Uncover the corresponded basal state
following up program Q6, we next aim to cellular identity that explains the response amplitude of Q6. Different from identifying perturbed genes of Q6, we will use basal state of to retrieve a basal program relevant to perturbation program Q6. To do so, we calculate cosine similarity of perturbation key of CA at 3h time point to basal states of all untreated cells. We then sort cells from high cosine similarity to low. Next, we combine linear regression and SelectKBest in sklearn to identify
top basal genes that explain cellular identity of this subpopulation of monocytes.
[24]:
#get perturatbion key
H_key = cellcap.get_H_key()
[25]:
X = adata[adata.obs['timepoint']=='UT'].layers['scaled']
X = pd.DataFrame(X)
X.columns = adata.var.index
head_index = 1
y = cosine_distance(control.obsm['X_basal'],H_key[drug_names.index('3hCA'),(prog_index-1),:,head_index])
[26]:
reg = linear_model.BayesianRidge(fit_intercept=False)
reg.fit(X, y)
gene_weights = pd.DataFrame(reg.coef_)
gene_weights.index = X.columns
Bgene=gene_weights[gene_weights[0]>0][0].sort_values(ascending = False).index.tolist()
k = 10 # 50
topk = SelectKBest(f_regression, k=k).fit(X.loc[:,Bgene], y)

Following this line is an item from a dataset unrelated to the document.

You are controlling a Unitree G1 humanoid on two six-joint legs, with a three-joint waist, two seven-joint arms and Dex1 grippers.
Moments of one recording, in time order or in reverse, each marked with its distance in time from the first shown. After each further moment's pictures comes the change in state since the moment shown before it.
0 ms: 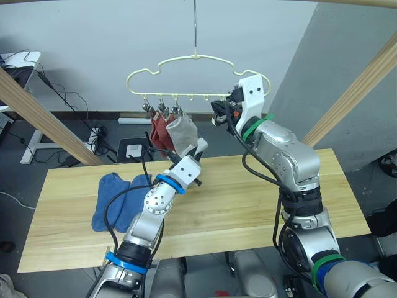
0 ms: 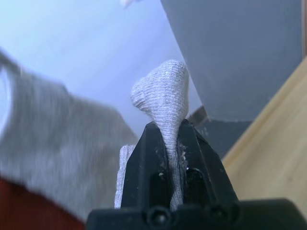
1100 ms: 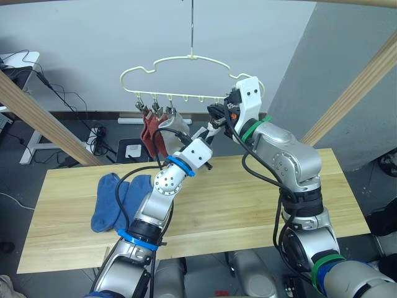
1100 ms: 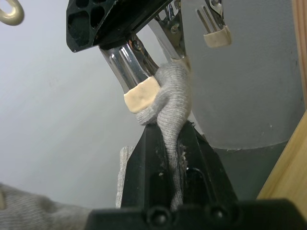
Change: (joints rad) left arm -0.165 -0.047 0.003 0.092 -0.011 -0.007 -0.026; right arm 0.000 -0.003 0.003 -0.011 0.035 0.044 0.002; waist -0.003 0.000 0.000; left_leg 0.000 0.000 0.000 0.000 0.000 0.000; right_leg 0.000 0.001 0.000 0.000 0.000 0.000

top_feature_indices = topk.get_support(indices=True)
selected_basal = topk.get_feature_names_out().tolist()
[27]:
#visualize relevance to Q6 in condition untreated group
control.obs['Revelance']=np.array(y)
sc.set_figure_params(scanpy=True, dpi=100, dpi_save=100,vector_friendly=True)

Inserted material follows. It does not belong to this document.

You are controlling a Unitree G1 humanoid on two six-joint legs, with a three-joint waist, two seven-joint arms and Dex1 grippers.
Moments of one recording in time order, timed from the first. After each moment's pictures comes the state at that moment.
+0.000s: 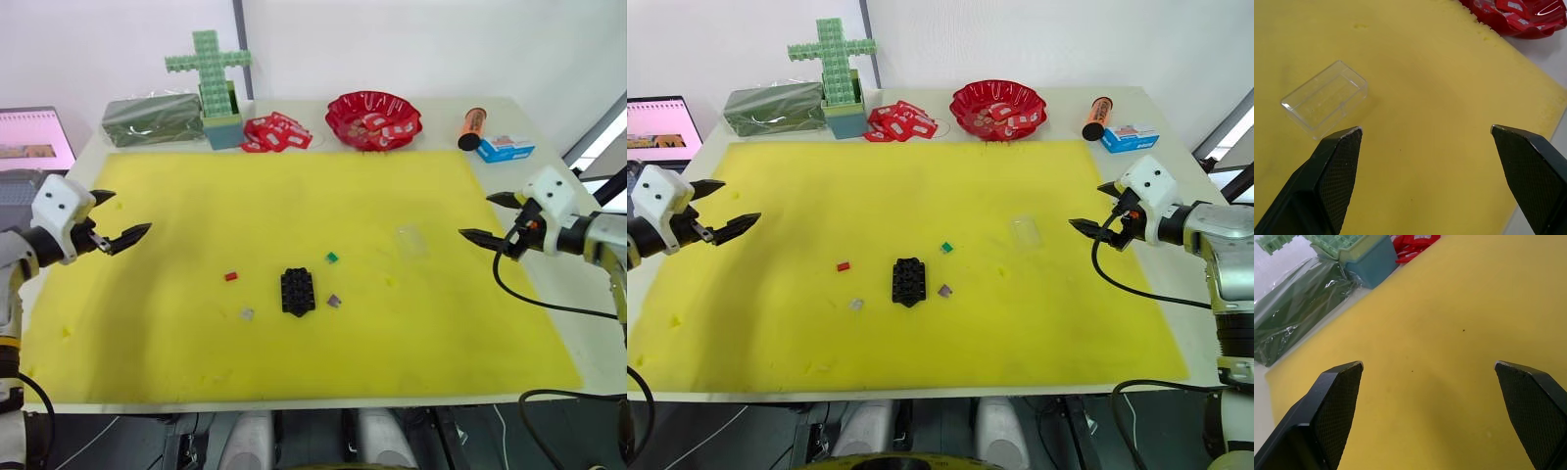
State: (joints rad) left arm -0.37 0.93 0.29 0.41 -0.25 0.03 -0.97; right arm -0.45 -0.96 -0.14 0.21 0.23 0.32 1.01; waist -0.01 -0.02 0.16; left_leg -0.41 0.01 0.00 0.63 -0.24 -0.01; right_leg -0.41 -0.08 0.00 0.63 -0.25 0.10
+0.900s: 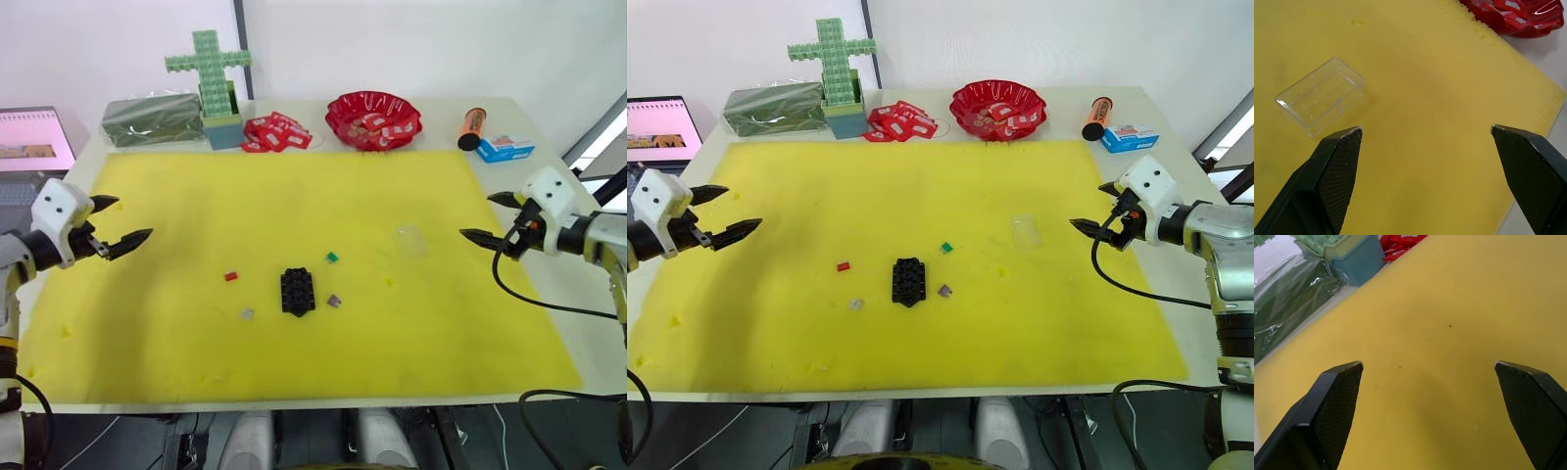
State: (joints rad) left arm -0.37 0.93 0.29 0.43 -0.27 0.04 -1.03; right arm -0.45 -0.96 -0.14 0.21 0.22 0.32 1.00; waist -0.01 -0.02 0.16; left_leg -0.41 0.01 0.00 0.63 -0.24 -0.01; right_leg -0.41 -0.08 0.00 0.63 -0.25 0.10
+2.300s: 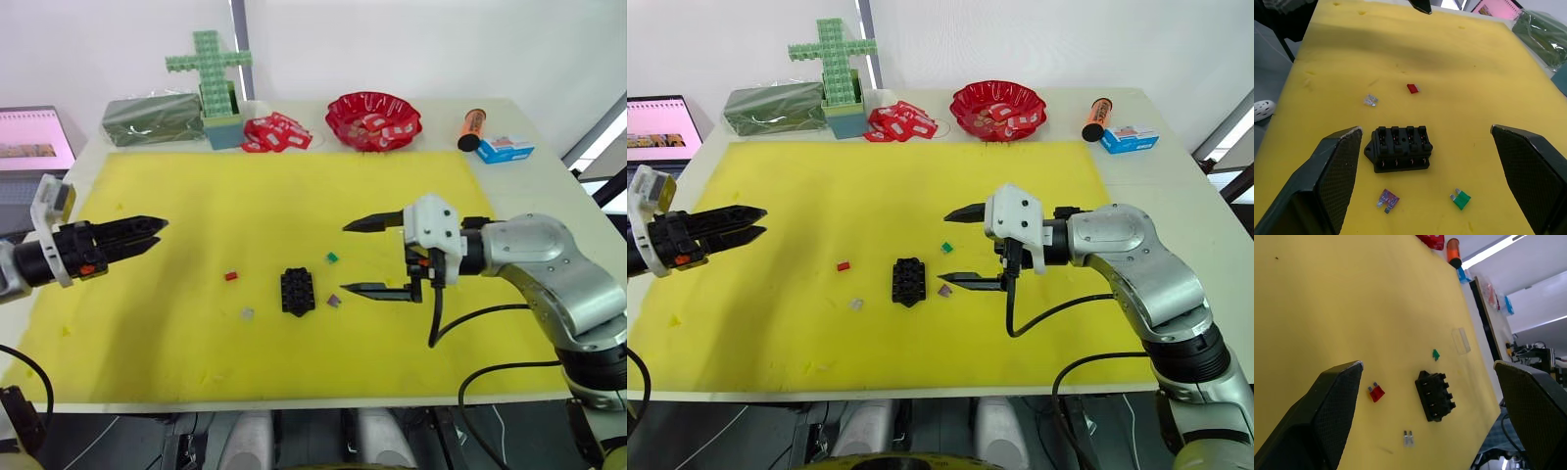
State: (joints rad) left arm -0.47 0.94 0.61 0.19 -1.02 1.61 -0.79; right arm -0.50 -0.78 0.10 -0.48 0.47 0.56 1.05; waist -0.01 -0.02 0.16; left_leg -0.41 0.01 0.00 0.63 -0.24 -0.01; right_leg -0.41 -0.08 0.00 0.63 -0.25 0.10
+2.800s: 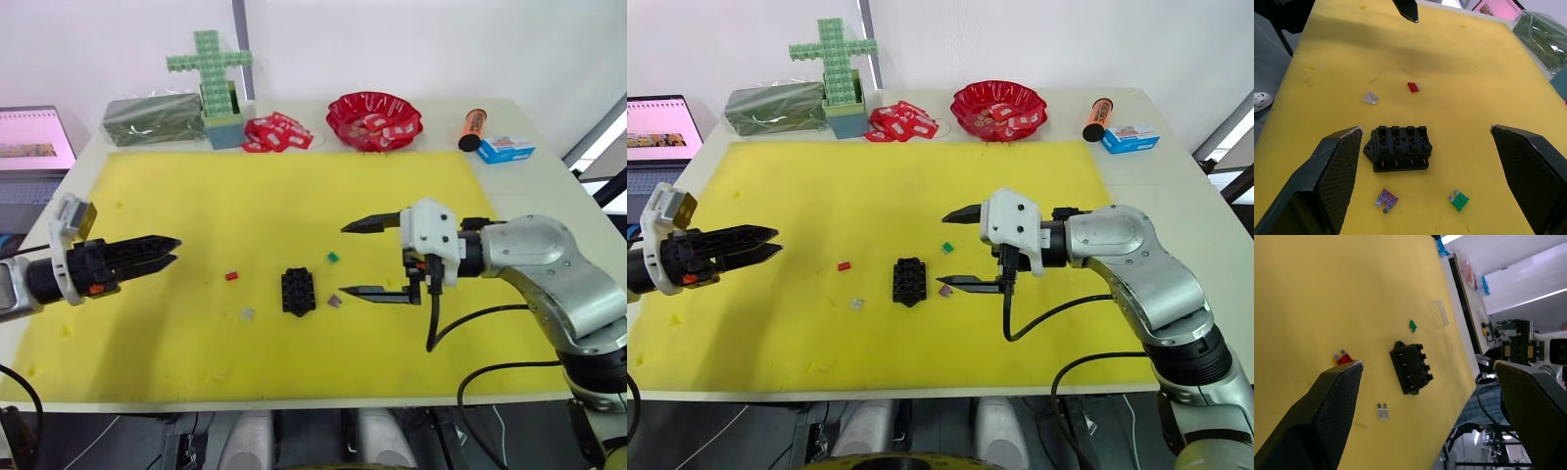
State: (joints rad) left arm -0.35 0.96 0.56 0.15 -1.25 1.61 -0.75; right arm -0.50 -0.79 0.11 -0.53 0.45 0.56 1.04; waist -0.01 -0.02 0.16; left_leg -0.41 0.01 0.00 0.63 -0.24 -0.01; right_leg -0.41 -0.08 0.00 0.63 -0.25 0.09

sc.pl.umap(control, color='Revelance', frameon=False, cmap='RdBu_r', vmin=-1, vmax=1)
Now let’s visualize these identified basal genes via heatmap and UMAP.
[28]:
expr = X.loc[:,selected_basal]
expr = expr.iloc[:,:-1]
expr['Relevance']=y
expr = expr.sort_values(by=['Relevance'],ascending=False)
x = np.asarray(expr.values[:,:-1]).squeeze()
x = gaussian_filter1d(x, 1, axis=0, mode='nearest')
sc.set_figure_params(scanpy=True, dpi=100, dpi_save=100, vector_friendly=True, figsize=(3,x.shape[1]*0.2))
sns.set_theme(style='white', font_scale=0.75)
im = plt.imshow(x.T, cmap="PiYG", vmin=-2, vmax=2,aspect='auto',interpolation='nearest')
plt.grid(False)
plt.xticks(
[]
)
plt.yticks(
ticks=range(len(expr.columns)-1),
labels=expr.columns.tolist()[:-1],
)
plt.colorbar(im, fraction=0.05, pad=0.04)
[28]:
<matplotlib.colorbar.Colorbar at 0x7fdff80fdb50>
[29]:
sc.set_figure_params(scanpy=True, dpi=100, dpi_save=100, vector_friendly=True, figsize=(1,1),fontsize=5)
sc.pl.umap(control, color=selected_basal,ncols=5, frameon=False, cmap='PiYG',layer='scaled',
vmin=-2, vmax=2, size=1)
To briefly summarize results above, we identified two gene sets, perturbed genes of Q6 and basal genes relevant to Q6. Here, we want to emphasize the correspondence between basal genes relevant to Q6 and the perturbed genes of Q6. Basal genes should be interpreted as markers for cellular identity of this subpopulation of monocytes, while perturbed genes serve to reveal a perturbation response of this subpopulation to pathogen CA.